In this case we can find no such justification. The statute itself certainly does not require the definition of a “qualified” applicant adopted by the agency in this case. And while the regulation was adopted to further the general statutory purpose of equal access to leases through full disclosure of interests, there is no serious contention that this purpose will be furthered by applying the
Pack
rule retroactively to this case. Plaintiffs have complied with the spirit of the regulations by fully disclosing all interests in the lease; they also believed in good faith that they were complying with its letter as that letter had been
spelled out in previous decisions and in the practice of the BLM.
Rather than advancement of the statutory purpose through retroactive application of
Pack,
we can see only its frustration. More than 400 individuals using Stewart’s filing service alone have been awarded leases on offers rendered “unqualified” by the
Pack
decision. Since leases are often open to challenge long after they have been issued,
the effect of retroactivity is to cloud title to hundreds of issued leases. This “emerging specter of chaotic, piecemeal title challengefs],”

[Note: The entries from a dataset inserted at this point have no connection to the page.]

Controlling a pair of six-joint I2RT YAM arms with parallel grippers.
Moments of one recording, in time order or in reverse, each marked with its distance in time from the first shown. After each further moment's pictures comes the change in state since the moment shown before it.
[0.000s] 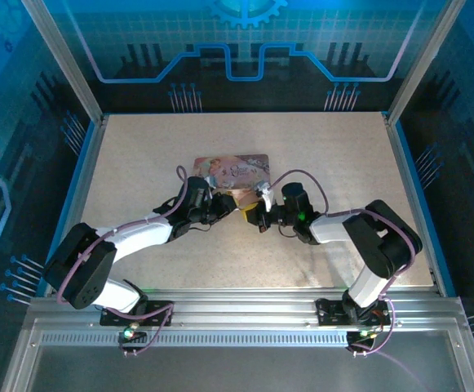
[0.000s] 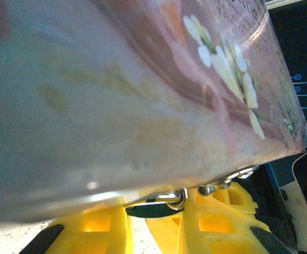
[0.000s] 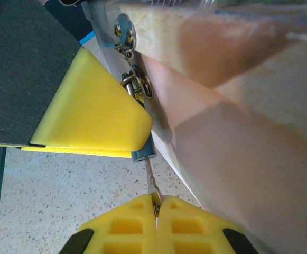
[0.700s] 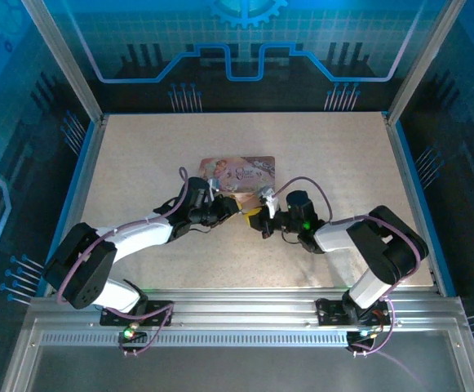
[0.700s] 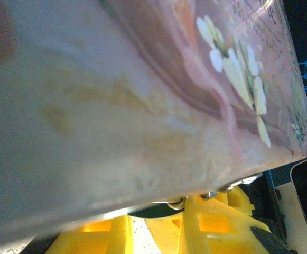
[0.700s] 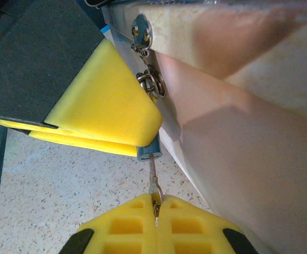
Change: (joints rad) left arm -0.001 0.000 0.000 -0.011 0.075 -0.005; right arm 0.018 -0.054 -0.100 0.090 0.042 -0.007
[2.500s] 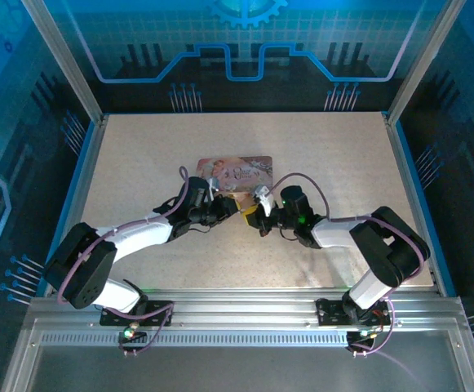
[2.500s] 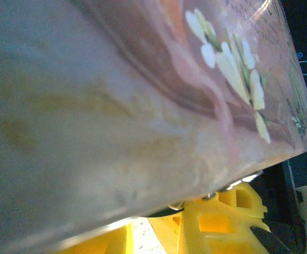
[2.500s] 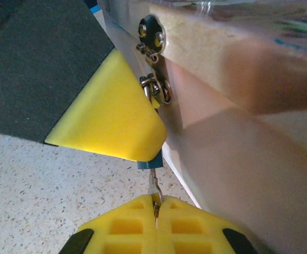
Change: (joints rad) left arm 0.001 0.006 0.003 -0.008 -0.012 0.034; right arm 0.020 -0.017 0.094 -0.184 0.051 -0.131
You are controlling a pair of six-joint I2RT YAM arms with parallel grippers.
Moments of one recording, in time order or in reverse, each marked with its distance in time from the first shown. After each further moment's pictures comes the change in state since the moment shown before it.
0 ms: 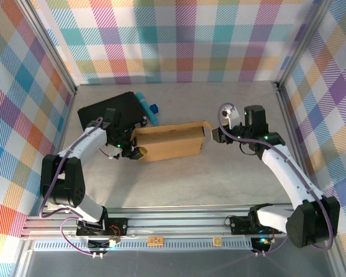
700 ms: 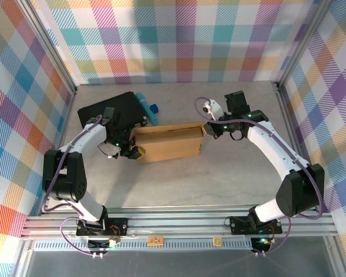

Oil Shale Corp. v. Morton,
370 F.Supp. 108, 127 (D.Colo.1973), threatens a disruption of the entire statutory leasing program for the sake .of a new interpretation of an ambiguous and inconsistently implemented regulation.
Finding the prospectivity side of the scale full ■ and the retroactivity side empty, we conclude that the agency abused its discretion by applying
Pack
to the McDonald and Walsh offer, which was filed before the date of the IBLA’s decision in
Pack
I.
The judgment of the district court is REVERSED. The case is REMANDED to that court for entry of judgment in accord with this opinion.